1. Work on smaller projects with simple histories. Git is perfectly satisfactory.

2. Work on huge projects with very complex git histories and weird legacy workflows (primarily Linux kernel).

jj is only interesting for part 2, but then it's only useful if it's easy to bridge into the Git world that everyone else uses.

But this workflow is exactly the kind of thing that seems handy. There's so much stuff that Git can totally _do_ but could just do a lot _better_.




Just try it!

I converted 6mo ago after finally pulling together the motivation to give it a shot.
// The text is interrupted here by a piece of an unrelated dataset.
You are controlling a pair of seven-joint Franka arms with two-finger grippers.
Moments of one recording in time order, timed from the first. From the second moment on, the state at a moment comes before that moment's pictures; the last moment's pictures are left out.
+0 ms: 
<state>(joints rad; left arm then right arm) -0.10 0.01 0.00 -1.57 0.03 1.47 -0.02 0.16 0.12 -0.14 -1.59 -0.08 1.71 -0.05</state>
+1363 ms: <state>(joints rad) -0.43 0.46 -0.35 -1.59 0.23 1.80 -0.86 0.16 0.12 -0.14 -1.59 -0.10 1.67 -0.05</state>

My biggest hesitation was in how long I expected to struggle with it before feeling comfortable, followed closely by skepticism about how good the compatibility story actually is.

Both, it turns out, were non issues. It took all of a day to feel perfectly comfortable using it. I spent the rest of the week gradually plugging most of the remaining holes in my workflow. And git compatibility is as advertised. A coworker switched shortly after I did and zero people have noticed or cared.
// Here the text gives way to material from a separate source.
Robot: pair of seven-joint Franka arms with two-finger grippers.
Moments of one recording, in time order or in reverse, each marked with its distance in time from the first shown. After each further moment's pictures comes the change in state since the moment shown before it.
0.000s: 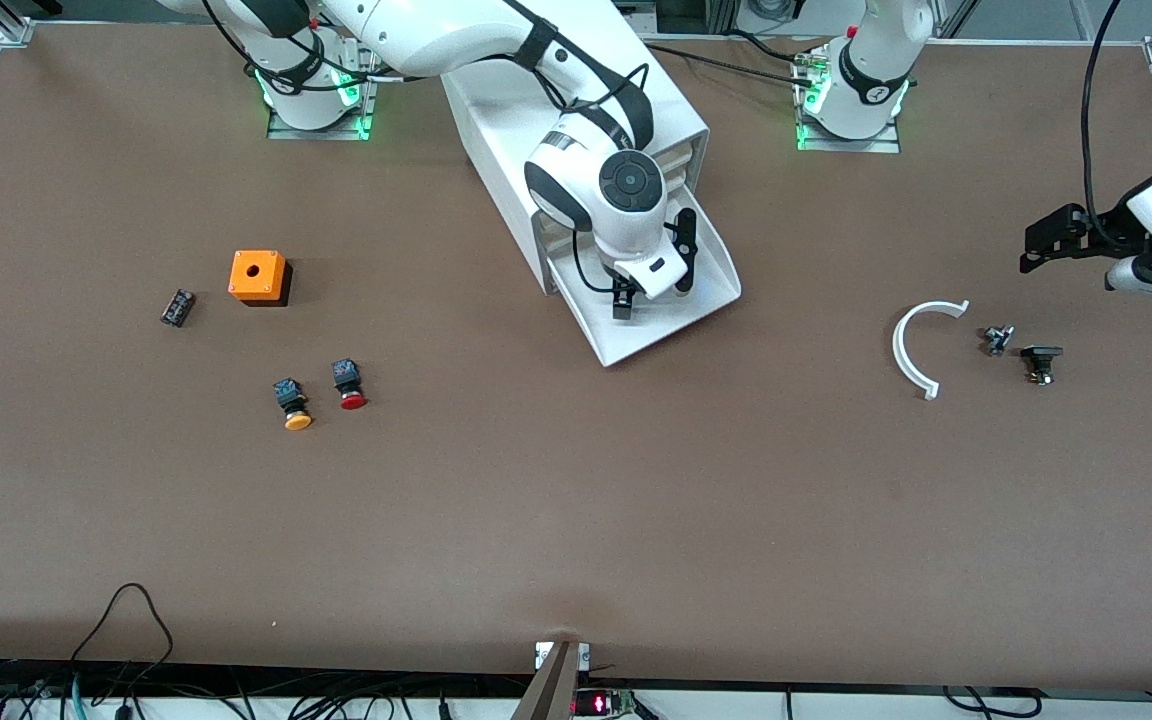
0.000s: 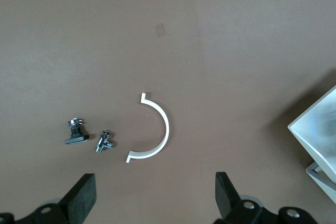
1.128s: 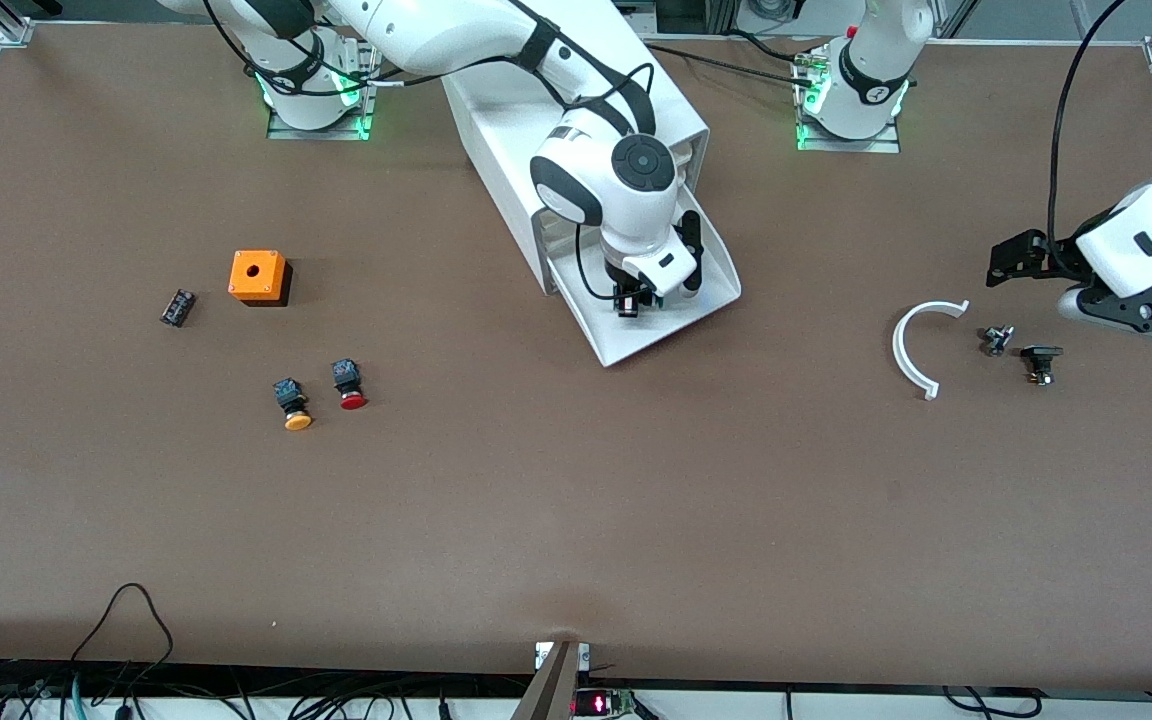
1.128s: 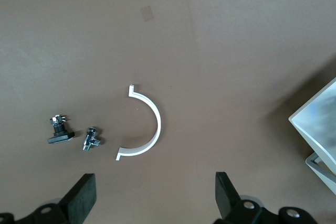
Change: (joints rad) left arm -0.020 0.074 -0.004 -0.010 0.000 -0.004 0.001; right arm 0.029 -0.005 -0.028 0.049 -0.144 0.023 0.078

Though at this point I don’t even bother colocating the .git repo alongside .jj. Meaning I haven’t found a need to fall back to git commands in maybe four or five months.
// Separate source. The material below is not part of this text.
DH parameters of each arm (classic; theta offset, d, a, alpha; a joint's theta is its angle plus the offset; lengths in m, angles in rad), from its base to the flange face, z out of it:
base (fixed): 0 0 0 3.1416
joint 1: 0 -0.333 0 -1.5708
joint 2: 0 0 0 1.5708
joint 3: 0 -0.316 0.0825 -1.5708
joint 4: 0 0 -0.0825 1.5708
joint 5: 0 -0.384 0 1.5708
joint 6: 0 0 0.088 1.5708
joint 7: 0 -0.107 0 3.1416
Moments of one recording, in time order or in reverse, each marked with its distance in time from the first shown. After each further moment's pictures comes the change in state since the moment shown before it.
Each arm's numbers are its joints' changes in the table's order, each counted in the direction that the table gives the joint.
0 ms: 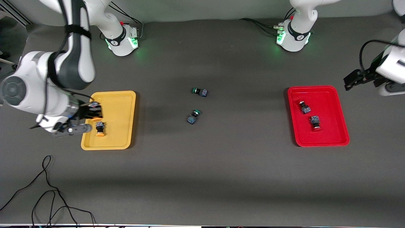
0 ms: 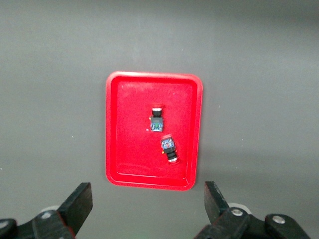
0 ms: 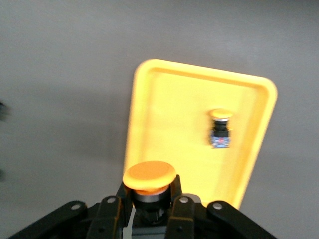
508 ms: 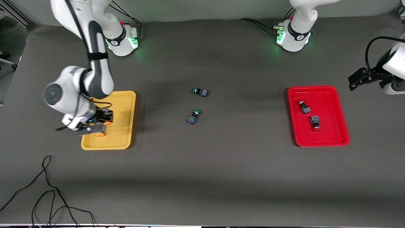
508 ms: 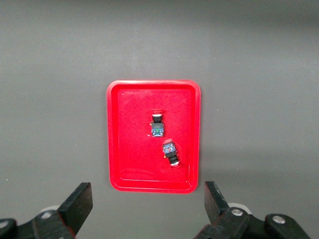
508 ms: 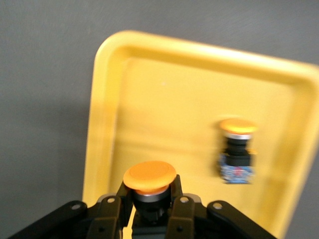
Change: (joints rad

> Though at this point I don’t even bother colocating the .git repo alongside .jj. Meaning I haven’t found a need to fall back to git commands in maybe four or five months.

That interests me -- is there a native jj protocol for push/fetch? Even if just ssh? Or do you just work in local repos?


Backends can do whatever. The git backend knows how to push to git remotes. If you used a different backend, it would know what those backends expect. There aren’t any of these publicly, but Google has one to work with piper.


Google's internal git support for the Google3 monorepo was deprecated/is unsupported in favor of fig, the mercurial/hg based client for Google3.

Microsoft has a custom git client internally which includes a filesystem shim (think: the Windows equivalent of FUSE) since stat-ing monorepo amounts of files doesn't work. Also GitHub's running custom git servers, though their custom database backend is behind a compatibility layer.

Finally, sapling, Meta's git replacement which maintains supports for git servers also supports sapling servers (which was not released). Unsure whether to count that as a git backend though.


For sure. This kind of thing is very useful. It’s why jj is backend agnostic by design.


How's the tool compatibility when using gg tho? My repo work tends to be split between git and magit, and while I would very much welcome the ability to get rid of git for a better experience, doing so at the cost of magit is an extremely steep hurdle.


I actually find jj great for (1). The project I reference working on in this post is in exactly that bucket, and the kinds of things I do with it are not “complicated” but jj is still much, much better than working with Git—not least for the kind of workflow I showed in this post!